Bastam quinze minutos de Mommy para que o espectador compreenda que se trata de um filme diferente. Seja pelas enormes tarjas pretas verticais que tomam os dois lados da tela, seja pelos personagens inusitados retratados nas figuras de uma mulher grosseira e seu filho problemático. Incômodo é o sentimento que vai tomar conta das duas horas de projeção, e isso não é um problema da produção.
Diane vai buscar o filho Steve em uma instituição para menores problemáticos depois que ele provoca um incêndio em uma cafeteria e quase mata uma criança. Entre as dificuldades de cuidar do filho e sustentar os dois, Diane recebe esperança quando uma vizinha bondosa, Kyla, se dispõe a ajudá-los. Steve tem TDAH com tendências violentas. O garoto não consegue se concentrar em nada e com frequência se pega incapaz de raciocinar quando é contrariado. O filme é um pouco sobre isso, as dificuldades de convívio com quem tem um parente com este tipo de problema. Também é sobre maternidade e os sacrifícios que uma mãe está disposta a enfrentar por seu rebento.
Diane e Kyla. Sofrimento velado de mãe.
O roteiro de Mommy segue uma estrutura incomum. Um dos grandes trunfos do texto é criar situações comuns. Os personagens nem sempre vão soltar falas brilhantes ou memoráveis. Muitas vezes vão ficar em silêncio sem saber o que falar ou vão falar as coisas impróprias. É o que acontece com muita frequência na vida real. Nem sempre as pessoas tem as falas ideais na ponta da língua como a maioria dos filmes representa. Isso serve tanto para os momentos mais calorosos quando os três personagens principais estão se divertindo quanto para os momentos de tensão.

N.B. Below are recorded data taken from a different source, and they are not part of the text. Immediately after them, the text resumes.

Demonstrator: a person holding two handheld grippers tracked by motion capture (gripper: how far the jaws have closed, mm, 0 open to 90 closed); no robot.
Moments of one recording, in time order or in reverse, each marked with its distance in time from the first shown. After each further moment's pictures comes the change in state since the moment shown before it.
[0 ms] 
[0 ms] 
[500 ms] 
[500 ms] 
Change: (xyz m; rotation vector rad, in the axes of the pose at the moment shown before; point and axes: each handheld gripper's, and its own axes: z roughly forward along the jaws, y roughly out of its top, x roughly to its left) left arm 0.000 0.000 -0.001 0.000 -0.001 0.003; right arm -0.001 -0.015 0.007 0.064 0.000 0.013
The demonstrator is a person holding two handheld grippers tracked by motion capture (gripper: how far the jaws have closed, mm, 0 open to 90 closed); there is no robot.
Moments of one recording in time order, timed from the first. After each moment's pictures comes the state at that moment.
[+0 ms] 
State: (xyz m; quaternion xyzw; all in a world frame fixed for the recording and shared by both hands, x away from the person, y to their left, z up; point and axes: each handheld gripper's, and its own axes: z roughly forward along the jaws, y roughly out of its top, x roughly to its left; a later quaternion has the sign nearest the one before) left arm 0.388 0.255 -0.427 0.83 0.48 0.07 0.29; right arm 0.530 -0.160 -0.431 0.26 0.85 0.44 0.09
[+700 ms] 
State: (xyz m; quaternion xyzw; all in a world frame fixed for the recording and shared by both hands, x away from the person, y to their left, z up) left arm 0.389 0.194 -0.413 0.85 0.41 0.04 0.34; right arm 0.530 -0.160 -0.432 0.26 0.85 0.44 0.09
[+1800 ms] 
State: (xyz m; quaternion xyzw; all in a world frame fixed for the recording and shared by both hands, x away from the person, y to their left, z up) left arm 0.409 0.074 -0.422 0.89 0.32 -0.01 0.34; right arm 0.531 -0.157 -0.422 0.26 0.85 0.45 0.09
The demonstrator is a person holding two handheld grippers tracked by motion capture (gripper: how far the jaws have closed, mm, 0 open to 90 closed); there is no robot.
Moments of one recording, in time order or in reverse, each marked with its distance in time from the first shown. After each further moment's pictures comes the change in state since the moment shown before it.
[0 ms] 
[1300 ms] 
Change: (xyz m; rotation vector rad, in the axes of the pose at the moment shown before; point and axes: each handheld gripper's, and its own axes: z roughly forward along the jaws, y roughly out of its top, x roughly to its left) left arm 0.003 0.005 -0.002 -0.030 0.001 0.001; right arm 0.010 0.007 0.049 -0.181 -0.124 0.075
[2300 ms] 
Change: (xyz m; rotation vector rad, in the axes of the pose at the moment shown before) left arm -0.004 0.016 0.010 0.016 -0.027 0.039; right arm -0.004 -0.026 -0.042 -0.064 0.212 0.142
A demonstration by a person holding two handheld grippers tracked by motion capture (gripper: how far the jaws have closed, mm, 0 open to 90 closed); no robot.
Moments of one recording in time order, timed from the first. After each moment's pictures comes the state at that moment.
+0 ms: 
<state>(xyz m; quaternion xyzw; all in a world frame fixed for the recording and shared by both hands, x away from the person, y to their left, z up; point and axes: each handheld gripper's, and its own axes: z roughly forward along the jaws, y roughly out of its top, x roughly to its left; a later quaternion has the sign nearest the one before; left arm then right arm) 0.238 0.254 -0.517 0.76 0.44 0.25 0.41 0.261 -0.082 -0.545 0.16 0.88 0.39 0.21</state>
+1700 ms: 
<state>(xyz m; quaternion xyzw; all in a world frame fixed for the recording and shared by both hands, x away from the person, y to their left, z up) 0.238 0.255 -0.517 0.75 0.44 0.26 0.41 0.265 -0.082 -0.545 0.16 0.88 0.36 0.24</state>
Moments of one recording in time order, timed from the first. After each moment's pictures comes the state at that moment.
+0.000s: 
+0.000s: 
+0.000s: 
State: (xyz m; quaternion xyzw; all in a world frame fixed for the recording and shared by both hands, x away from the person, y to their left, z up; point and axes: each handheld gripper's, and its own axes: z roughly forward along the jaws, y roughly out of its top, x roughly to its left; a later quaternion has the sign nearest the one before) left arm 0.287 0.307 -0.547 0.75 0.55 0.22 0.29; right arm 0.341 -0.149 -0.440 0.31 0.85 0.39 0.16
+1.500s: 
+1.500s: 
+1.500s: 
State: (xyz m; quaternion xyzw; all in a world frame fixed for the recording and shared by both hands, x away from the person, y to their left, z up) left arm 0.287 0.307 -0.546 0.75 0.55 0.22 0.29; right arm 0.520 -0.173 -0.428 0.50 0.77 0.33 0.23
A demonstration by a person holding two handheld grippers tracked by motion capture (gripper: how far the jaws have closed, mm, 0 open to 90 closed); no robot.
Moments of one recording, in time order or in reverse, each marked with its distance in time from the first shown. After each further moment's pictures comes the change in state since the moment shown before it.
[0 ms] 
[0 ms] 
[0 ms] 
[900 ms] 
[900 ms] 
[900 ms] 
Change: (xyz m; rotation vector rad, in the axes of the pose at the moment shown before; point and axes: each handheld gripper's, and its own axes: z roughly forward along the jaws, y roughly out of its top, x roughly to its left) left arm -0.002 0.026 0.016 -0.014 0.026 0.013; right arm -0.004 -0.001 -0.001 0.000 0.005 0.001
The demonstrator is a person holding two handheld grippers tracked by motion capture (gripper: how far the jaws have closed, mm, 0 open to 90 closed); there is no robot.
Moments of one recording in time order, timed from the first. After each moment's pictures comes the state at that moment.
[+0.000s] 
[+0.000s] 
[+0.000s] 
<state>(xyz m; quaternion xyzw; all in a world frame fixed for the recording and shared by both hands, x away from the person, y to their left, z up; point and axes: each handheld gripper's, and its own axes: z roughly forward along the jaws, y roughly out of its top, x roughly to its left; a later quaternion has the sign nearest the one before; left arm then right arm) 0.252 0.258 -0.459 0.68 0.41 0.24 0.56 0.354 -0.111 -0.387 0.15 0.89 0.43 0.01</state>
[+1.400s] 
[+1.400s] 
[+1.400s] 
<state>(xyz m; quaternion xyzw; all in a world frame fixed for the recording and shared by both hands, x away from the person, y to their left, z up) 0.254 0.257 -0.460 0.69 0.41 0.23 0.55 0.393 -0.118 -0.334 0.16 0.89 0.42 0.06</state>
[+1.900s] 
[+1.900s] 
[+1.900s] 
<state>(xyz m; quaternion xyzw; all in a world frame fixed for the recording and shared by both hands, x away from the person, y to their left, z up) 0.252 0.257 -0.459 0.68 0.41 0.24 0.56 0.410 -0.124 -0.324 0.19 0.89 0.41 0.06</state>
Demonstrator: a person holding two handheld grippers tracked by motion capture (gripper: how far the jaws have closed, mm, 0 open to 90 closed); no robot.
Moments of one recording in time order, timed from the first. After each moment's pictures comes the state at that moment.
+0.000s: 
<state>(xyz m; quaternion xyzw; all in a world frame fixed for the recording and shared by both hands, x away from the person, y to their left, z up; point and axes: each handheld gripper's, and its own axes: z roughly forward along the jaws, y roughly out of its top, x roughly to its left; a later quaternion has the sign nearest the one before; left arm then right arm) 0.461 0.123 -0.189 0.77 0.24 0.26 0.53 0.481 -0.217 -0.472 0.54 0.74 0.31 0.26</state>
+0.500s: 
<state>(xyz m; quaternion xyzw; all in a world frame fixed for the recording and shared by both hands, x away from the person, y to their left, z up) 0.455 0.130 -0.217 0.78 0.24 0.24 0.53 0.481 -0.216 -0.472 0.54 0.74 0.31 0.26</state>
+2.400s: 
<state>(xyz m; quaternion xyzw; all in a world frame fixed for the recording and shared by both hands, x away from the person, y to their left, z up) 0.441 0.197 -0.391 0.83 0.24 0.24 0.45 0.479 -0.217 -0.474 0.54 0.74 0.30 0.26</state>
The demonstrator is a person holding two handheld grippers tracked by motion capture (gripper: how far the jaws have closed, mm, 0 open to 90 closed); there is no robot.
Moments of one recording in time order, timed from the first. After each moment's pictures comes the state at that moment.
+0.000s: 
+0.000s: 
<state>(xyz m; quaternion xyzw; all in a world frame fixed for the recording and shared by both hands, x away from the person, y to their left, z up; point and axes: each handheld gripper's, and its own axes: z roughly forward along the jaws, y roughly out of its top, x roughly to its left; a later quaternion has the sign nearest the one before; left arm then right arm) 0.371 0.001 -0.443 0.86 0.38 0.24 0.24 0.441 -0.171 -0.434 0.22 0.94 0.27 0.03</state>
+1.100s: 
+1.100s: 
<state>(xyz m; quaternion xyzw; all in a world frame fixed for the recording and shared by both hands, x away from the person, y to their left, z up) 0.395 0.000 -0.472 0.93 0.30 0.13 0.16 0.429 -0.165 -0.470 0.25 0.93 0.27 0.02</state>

Xavier Dolan (diretor e roteirista) faz o filme quase inteiramente com duas tarjas pretas verticais nas duas laterais da tela. A imagem fica retangular na vertical, no centro da tela. Se assemelha com filmagens de vídeo feitas em celulares, o que dá à produção um aspecto caseiro. Como se tudo o que acontece fosse capturado por alguém da família. Ao mesmo tempo, este aspecto novo permite ao diretor explorar enquadramentos diferentes. Diferente da maioria dos filmes, o espaço vertical ganha destaque, com belos planos de objetos em pé emoldurando as ações. Quando os eventos são mais intimistas, a proporção menor deixa os enquadramentos e closes mais fechados. Os rostos e detalhes enchem a tela diminuída.
Esse fechamento da imagem também serve de analogia para o aperto que é a vida de Diane. Em certa parte do filme, o convívio dos três chega ao ápice da alegria. Então Steve se aproxima da câmera e abre o enquadramento com as mãos. Neste momento de conforto e respiro da trama, o enquadramento do filme alcança a proporção comum. O espectador sente, através disso, o mesmo conforto que os personagens. Até o momento em que uma notícia ruim perturba a paz e as tarjas caem novamente sobre a tela.
Steve abre a tela com as mãos.
Os três atores principais são excepcionais. Não interpretam personagens comuns. São pessoas complexas e mais soltas e livres que personagens calmos e tranquilos. Os diálogos espelham isso e os intérpretes se deixam levar pela vida cheia de energia incontrolável de Steve. O garoto em especial, faz os gritos, pulos e danças sem nunca se perder em excessos de interpretação. Algo muito difícil para o tipo de papel.
Uma visão mais complexa sobre a maternidade e os tipos de desafio que não são comumente associados a esse tipo de experiência. É um filme propositalmente incômodo, assim como é incômodo amar incondicionalmente uma pessoa para a qual o convívio social é impossível. Esteja preparado para esse tipo de experiência quando for assistir a Mommy. Assistir esperando um filme divertido para passar o tempo pode causar decepção.